**ASSIGNED TASK:**
Repeat all of the data precisely.
....
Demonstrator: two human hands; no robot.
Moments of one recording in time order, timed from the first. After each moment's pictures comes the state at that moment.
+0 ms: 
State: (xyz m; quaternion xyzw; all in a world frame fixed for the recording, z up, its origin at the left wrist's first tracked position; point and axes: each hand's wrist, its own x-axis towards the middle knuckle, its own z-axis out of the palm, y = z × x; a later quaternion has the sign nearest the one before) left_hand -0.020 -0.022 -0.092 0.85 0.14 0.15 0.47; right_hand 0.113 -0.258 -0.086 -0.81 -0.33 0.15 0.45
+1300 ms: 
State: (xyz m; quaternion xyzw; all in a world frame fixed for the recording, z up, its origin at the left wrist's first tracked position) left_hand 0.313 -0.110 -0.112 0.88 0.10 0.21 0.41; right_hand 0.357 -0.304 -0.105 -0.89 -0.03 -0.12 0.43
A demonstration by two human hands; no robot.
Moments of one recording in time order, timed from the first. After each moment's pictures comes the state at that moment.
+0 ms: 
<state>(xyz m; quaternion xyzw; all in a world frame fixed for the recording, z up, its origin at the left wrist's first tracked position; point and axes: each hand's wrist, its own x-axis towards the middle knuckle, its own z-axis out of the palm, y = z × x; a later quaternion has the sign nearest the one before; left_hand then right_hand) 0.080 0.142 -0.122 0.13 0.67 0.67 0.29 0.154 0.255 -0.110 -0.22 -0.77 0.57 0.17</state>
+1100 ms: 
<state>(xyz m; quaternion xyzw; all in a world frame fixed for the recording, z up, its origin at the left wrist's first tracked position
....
**RESPONSE AREA:**
Demonstrator: two human hands; no robot.
Moments of one recording in time order, timed from the first. After each moment's pictures comes the state at that moment.
+0 ms: 
State: (xyz m; quaternion xyzw; all in a world frame fixed for the recording, z up, its origin at the left wrist's first tracked position; point and axes: each hand's wrist, its own x-axis towards the middle knuckle, its own z-axis out of the palm, y = z × x; a later quaternion has the sign nearest the one before) left_hand -0.020 -0.022 -0.092 0.85 0.14 0.15 0.47; right_hand 0.113 -0.258 -0.086 -0.81 -0.33 0.15 0.45
+1300 ms: 
State: (xyz m; quaternion xyzw; all in a world frame fixed for the recording, z up, its origin at the left wrist's first tracked position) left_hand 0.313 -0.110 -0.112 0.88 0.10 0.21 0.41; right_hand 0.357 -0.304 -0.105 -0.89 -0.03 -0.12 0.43
A demonstration by two human hands; no robot.
Moments of one recording in time order, timed from the first. After each moment's pictures comes the state at that moment.
+0 ms: 
<state>(xyz m; quaternion xyzw; all in a world frame fixed for the recording, z up, its origin at the left wrist's first tracked position; point and axes: each hand's wrist, its own x-axis towards the middle knuckle, its own z-axis out of the palm, y = z × x; a later quaternion has the sign nearest the one before; left_hand then right_hand) 0.080 0.142 -0.122 0.13 0.67 0.67 0.29 0.154 0.255 -0.110 -0.22 -0.77 0.57 0.17</state>
+1100 ms: 
<state>(xyz m; quaternion xyzw; all in a world frame fixed for the recording, z up, its origin at the left wrist's first tracked position

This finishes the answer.